I received a notice to pay taxes. However, I believe there was a mistake since my foreign earned income exclusion was not applied. The deadline to pay was very short. I called the IRS and wrote to the international email in Paris. The person at the phone was like talking to a computer, she just repeated her rehearsed text and did not understand my problem. And I never heard from Paris. Should I pay and hope to be able to claim back the money? or should I wait and risk having to pay interest and penalties?
Thanks.


----------



## BBCWatcher (Dec 28, 2012)

It's up to you, really, and how likely you think you can prove you do not owe the tax assessed.

Why was your FEIE not applied? Did you fail to take the FEIE (by filling out IRS Form 2555 or 2555-EZ)?


----------



## Bevdeforges (Nov 16, 2007)

If the IRS is the one that discovered your liability (i.e. you didn't file) then they won't apply the FEIE in calculating the taxes due. The FEIE is an election that you have to take when filing.
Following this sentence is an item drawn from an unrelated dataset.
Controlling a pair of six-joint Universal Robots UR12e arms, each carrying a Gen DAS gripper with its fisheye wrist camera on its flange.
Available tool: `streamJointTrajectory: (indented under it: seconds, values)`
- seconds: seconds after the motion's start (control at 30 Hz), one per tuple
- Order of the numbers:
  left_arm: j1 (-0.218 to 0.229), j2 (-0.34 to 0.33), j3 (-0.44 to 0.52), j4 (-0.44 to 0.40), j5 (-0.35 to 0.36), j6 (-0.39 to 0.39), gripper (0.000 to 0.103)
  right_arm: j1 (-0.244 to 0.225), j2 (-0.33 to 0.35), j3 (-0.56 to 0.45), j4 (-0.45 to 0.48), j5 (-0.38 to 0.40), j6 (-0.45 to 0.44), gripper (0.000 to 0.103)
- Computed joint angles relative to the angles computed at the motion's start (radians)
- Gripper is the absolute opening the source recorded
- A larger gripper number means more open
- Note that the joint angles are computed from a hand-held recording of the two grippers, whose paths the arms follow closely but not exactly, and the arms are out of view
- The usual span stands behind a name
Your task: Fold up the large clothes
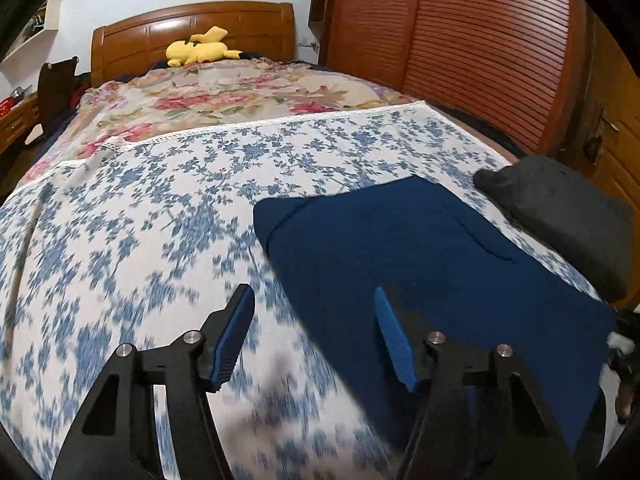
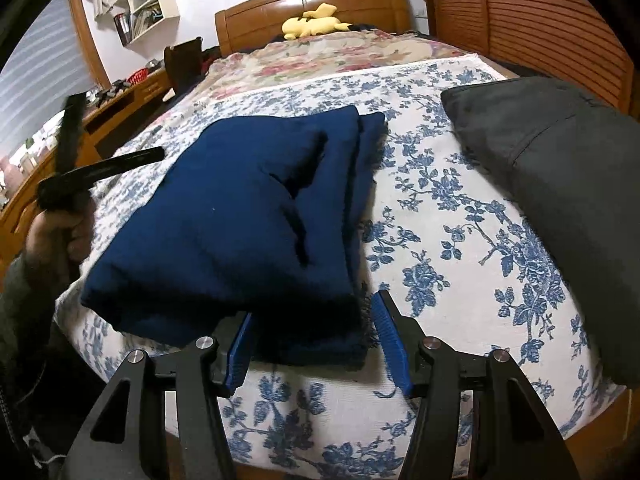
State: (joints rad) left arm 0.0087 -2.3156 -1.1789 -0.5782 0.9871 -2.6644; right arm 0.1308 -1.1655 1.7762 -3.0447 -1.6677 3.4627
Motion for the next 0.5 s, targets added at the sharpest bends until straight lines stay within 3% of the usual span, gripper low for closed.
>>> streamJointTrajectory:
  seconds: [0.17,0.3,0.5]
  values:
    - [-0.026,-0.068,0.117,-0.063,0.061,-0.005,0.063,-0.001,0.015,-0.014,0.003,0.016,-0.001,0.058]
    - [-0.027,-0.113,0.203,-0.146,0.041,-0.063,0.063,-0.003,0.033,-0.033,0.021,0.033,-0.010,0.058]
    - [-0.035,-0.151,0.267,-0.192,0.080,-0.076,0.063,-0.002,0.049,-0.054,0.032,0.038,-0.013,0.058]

Oh, and the Paris IRS office is shutting down and going back to the US, which may explain why you haven't heard from them. One other approach is to pay the tax and then contact the Taxpayer Advocate. Taxpayer Advocate Service
Cheers,
Bev


----------



## BBCWatcher (Dec 28, 2012)

There are situations when, if you fail to take the Foreign Earned Income Exclusion, and the IRS assesses tax, you cannot then take the FEIE to avoid that tax. Those situations are described on page 20 ("When You Can Choose the Exclusion") of IRS Publication 54 (2014 edition at least).

To summarize, if you've failed to take the Foreign Earned Income Exclusion in timely fashion (as defined in that publication), and if you owe income tax (whether paid or not) after taking into account the FEIE (for example, on U.S. source income or on non-excluded income), and if the IRS discovers that you failed to choose the exclusion (they have done that, it would appear), you cannot then take the FEIE -- it's too late. That's a lot of ifs, but if I've just described your situation the IRS will be able to sustain its tax assessment.

If I've just described your situation you can ask the IRS for relief -- for example by making an Offer in Compromise if there would be a genuine hardship in paying the tax you owe.

On edit: I should add that the Foreign Tax Credit (IRS Form 1116) is still available on that income even if the above circumstances describe your situation, and assuming you paid some amount of foreign income tax on that income.


----------